ECoM Trial

Effect of Carnitine Supplementation on Progression of Carotid Plaque in the Metabolic Syndrome.


Current Ongoing Work:

We are continuing the analysis of this trial to assess changes in atherosclerotic blood circulating biomarkers in response to L-Carnitine.


Randomised Controlled Trial

Obesity is one of the main causes of the metabolic syndrome, a condition which is becoming more common in Canada and worldwide. Metabolic syndrome is a name for a group of heart disease risk factors that occur together: obesity, diabetes, high blood pressure, and high cholesterol. These patients have a high risk of developing narrowing and blockages of blood vessels which occur when fat and cholesterol build up in the walls of blood vessels and form plaque. This is called atherosclerosis. Plaque buildup leads to stroke, heart attacks, and death. We do not understand the underlying mechanisms of the metabolic syndrome and we do not have a treatment for it. L-carnitine (L-C), a dietary supplement, has been shown to treat some components of the metabolic syndrome, but its benefit to reduce plaque in the blood vessels has never been studied. Recently there has been some controversy because a new study showed that L-carnitine could make heart disease worse in some patients. Our goal is to study whether supplementation with L-carnitine does in fact prevent or reduce buildup of plaque in blood vessels of patients with the metabolic syndrome. This novel therapy has the potential to decrease the burden of heart disease in obese and diabetic patients with the metabolic syndrome.

Research Question: Does L-Carnitine therapy regress atherosclerosis, as measured by total plaque volume (TPV) assessed by 3D carotid ultrasound in patients with MetS?

Study Design: Phase 2, prospective, parallel, double blinded, randomized, placebo-controlled, two-center trial.

Study Population: 160 patients, followed in clinics for CVD prevention, fulfilling diagnosis criteria for MetS will be recruited.
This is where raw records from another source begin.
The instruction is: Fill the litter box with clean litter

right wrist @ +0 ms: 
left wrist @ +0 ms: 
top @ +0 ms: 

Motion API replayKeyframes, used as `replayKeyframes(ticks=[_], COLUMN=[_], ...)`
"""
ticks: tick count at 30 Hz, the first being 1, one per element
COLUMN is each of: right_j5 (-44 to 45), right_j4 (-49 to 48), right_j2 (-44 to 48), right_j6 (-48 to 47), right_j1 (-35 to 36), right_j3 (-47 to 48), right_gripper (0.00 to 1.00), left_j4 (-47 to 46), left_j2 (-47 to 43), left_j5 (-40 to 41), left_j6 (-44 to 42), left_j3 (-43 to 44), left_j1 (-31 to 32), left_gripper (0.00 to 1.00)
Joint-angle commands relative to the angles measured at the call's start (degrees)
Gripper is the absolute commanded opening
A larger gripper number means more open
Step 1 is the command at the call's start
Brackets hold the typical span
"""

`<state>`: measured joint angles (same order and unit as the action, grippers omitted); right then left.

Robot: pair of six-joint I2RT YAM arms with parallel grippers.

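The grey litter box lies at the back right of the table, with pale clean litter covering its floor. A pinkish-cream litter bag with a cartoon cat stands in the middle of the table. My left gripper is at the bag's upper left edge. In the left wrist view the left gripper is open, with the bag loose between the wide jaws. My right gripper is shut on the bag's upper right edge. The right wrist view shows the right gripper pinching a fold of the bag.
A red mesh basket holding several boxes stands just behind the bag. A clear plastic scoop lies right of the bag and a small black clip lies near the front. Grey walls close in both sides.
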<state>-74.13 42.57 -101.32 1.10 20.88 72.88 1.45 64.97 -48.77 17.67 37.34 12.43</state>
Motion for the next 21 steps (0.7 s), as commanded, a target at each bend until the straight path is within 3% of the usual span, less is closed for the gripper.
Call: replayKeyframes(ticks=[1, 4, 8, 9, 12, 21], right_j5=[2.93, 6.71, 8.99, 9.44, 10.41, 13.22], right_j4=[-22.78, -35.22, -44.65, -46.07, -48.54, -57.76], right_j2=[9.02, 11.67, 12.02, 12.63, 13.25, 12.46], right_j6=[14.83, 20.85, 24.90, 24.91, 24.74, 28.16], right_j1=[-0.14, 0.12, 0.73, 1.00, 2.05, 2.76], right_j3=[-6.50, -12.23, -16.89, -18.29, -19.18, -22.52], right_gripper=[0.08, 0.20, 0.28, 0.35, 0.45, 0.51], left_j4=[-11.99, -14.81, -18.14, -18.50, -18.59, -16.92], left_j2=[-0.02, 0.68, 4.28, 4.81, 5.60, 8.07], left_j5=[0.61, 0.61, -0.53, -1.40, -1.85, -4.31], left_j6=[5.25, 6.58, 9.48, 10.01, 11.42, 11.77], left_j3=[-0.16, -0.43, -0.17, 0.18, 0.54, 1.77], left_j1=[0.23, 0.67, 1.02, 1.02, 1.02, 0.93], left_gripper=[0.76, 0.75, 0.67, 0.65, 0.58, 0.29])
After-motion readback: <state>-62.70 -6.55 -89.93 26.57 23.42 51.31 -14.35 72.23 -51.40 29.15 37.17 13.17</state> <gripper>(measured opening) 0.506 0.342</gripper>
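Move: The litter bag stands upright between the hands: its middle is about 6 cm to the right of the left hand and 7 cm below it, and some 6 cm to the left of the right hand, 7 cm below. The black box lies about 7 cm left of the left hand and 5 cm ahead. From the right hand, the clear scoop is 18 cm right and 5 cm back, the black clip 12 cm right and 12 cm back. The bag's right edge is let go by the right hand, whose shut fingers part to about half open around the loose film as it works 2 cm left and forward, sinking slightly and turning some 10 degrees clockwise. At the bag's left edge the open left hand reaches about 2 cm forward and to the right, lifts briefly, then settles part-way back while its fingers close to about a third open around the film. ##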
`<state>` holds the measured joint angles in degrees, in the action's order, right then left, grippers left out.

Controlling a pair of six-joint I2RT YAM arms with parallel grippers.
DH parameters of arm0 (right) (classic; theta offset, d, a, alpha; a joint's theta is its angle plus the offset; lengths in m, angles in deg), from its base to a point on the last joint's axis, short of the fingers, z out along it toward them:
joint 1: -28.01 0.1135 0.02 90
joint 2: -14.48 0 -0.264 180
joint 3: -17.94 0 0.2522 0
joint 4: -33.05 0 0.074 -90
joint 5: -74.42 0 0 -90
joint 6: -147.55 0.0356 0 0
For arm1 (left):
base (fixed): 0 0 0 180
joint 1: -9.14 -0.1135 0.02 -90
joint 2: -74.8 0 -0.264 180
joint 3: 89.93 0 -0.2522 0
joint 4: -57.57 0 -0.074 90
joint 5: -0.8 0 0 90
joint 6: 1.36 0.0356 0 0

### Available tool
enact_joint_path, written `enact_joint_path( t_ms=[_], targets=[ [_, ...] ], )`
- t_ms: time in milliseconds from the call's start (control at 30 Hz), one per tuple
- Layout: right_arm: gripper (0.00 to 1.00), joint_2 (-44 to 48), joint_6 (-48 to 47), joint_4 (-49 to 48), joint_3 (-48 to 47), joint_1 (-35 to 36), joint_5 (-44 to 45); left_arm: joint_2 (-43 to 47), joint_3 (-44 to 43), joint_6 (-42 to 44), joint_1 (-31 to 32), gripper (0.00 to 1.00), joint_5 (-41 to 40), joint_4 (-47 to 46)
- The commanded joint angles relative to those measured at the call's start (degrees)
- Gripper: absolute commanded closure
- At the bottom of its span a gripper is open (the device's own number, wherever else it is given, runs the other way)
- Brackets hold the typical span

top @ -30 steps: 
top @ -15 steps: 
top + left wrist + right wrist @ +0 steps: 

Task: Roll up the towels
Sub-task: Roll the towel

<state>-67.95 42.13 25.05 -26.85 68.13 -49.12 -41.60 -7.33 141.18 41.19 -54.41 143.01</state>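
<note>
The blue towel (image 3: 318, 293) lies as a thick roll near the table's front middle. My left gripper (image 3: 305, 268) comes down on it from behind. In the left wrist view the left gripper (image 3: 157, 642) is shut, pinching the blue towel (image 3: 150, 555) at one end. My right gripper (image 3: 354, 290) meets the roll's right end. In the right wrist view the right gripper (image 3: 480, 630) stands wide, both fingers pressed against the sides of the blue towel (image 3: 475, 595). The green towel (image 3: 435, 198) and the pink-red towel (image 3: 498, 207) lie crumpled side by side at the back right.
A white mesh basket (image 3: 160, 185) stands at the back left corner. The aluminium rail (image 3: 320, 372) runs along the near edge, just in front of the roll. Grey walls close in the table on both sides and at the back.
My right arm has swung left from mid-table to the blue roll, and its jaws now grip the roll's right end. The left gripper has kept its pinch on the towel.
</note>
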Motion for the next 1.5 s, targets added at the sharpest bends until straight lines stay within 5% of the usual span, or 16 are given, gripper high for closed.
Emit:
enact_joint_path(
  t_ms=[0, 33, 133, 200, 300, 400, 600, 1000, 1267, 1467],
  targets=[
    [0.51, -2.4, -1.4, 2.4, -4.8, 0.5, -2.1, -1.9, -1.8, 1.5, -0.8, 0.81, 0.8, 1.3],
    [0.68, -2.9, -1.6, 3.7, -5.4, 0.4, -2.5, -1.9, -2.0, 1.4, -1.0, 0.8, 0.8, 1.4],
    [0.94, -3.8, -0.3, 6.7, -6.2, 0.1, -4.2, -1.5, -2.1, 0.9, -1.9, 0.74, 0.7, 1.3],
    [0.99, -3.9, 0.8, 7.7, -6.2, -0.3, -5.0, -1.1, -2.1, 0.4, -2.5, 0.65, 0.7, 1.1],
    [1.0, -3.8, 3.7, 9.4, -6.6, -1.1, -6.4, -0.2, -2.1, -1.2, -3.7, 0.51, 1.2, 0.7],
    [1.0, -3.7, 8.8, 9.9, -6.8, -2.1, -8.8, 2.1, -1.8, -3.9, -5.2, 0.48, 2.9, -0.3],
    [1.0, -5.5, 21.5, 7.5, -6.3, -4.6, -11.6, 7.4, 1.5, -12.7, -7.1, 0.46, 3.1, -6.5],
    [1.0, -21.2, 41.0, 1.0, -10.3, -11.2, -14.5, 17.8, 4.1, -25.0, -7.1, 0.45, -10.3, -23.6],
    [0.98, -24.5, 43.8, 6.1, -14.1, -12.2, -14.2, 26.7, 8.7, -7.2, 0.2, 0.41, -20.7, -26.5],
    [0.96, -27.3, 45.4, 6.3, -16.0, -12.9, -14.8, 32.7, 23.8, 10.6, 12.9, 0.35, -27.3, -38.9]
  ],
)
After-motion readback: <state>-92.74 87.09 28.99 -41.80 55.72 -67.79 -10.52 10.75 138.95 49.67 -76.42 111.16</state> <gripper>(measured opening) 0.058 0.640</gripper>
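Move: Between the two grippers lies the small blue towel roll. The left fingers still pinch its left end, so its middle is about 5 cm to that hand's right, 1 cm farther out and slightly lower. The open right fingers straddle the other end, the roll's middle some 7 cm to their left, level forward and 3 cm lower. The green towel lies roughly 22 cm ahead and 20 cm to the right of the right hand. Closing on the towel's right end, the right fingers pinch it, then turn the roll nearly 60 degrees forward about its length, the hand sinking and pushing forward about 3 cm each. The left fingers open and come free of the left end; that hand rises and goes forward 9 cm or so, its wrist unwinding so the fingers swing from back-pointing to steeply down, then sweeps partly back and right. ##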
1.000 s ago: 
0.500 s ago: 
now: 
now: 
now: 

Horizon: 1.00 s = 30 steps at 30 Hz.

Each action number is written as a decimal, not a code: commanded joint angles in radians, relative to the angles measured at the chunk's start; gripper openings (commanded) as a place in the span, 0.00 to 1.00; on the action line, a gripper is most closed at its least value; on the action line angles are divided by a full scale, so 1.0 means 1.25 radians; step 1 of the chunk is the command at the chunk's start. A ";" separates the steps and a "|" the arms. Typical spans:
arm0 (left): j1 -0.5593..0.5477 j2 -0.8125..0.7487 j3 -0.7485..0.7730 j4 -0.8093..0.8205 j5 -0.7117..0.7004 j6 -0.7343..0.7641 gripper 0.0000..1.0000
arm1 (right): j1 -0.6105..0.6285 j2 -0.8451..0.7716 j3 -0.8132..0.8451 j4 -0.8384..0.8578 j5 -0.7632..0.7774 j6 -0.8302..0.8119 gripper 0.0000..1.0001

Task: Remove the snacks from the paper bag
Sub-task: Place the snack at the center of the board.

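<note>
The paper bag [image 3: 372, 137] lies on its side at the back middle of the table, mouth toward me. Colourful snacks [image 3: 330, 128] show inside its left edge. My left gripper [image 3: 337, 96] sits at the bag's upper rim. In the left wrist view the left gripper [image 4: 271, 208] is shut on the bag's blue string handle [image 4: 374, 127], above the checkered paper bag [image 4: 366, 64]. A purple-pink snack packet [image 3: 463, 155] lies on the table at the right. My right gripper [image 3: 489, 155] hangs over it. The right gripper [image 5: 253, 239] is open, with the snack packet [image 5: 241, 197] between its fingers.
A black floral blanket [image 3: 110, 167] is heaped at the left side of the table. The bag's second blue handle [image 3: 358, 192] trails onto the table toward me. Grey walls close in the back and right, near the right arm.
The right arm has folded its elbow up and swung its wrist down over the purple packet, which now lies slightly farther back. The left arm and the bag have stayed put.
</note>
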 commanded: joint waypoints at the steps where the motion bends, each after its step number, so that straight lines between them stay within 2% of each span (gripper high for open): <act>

Study Intervention: Following randomization, participants will enter a six month treatment period with either 2 g/day of oral L-C or placebo, both given in divided doses in the morning and evening.

Outcomes: Change in carotid total plaque volume (TPV) at 6 months.

Study status: Funded, Completed

Registered trial: NCT02117661




This trial was funded by the Heart and Stroke Foundation of Canada and the Department of Medicine at Queen's University.